- Information supplied -
◇ ◇ ◇ ◇

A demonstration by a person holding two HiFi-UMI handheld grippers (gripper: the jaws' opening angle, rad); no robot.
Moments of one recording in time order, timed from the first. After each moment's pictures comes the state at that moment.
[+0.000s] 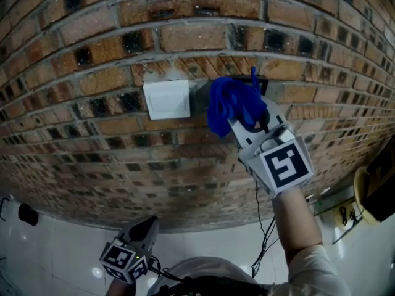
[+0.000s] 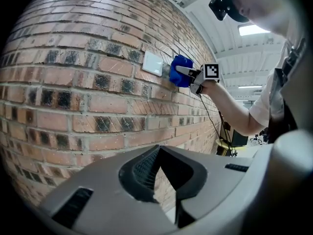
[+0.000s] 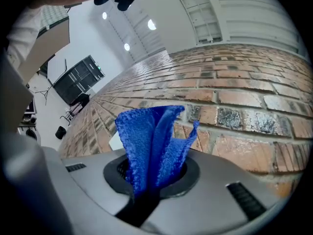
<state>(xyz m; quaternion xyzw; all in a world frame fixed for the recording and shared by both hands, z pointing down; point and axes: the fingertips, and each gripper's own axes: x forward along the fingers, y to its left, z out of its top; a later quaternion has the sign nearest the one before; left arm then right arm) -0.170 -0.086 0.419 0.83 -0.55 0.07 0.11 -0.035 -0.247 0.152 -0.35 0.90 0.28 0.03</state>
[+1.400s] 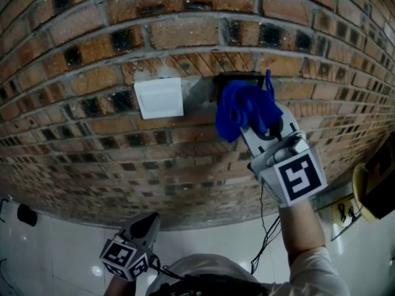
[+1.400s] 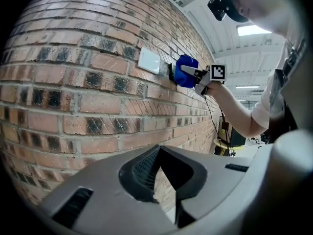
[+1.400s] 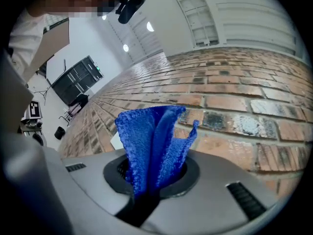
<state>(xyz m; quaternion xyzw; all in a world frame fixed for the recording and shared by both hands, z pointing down) -0.157 -0.100 0.420 0.84 -0.53 0.08 0.10 -0.004 -0.237 0.154 -0.35 0.89 0.29 0.03</state>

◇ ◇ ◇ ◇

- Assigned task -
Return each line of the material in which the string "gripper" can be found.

- Expected output -
A demonstration by a person holding two HiFi-UMI handheld grippers (gripper: the jaws' opening angle, rad); no robot.
<state>(xyz m; quaternion xyzw; all in a world frame fixed for the recording and shared by both hands, z pointing down; point and axes: the fingertips, and each gripper's own axes: x forward along the fingers, y to its left, z out of its top; a later quaternion has the sign nearest the one before; left arm then right arm) -0.170 -0.086 0.419 0.83 -0.55 0.07 0.11 -0.035 -0.247 0.152 -0.35 0.90 0.28 0.03</state>

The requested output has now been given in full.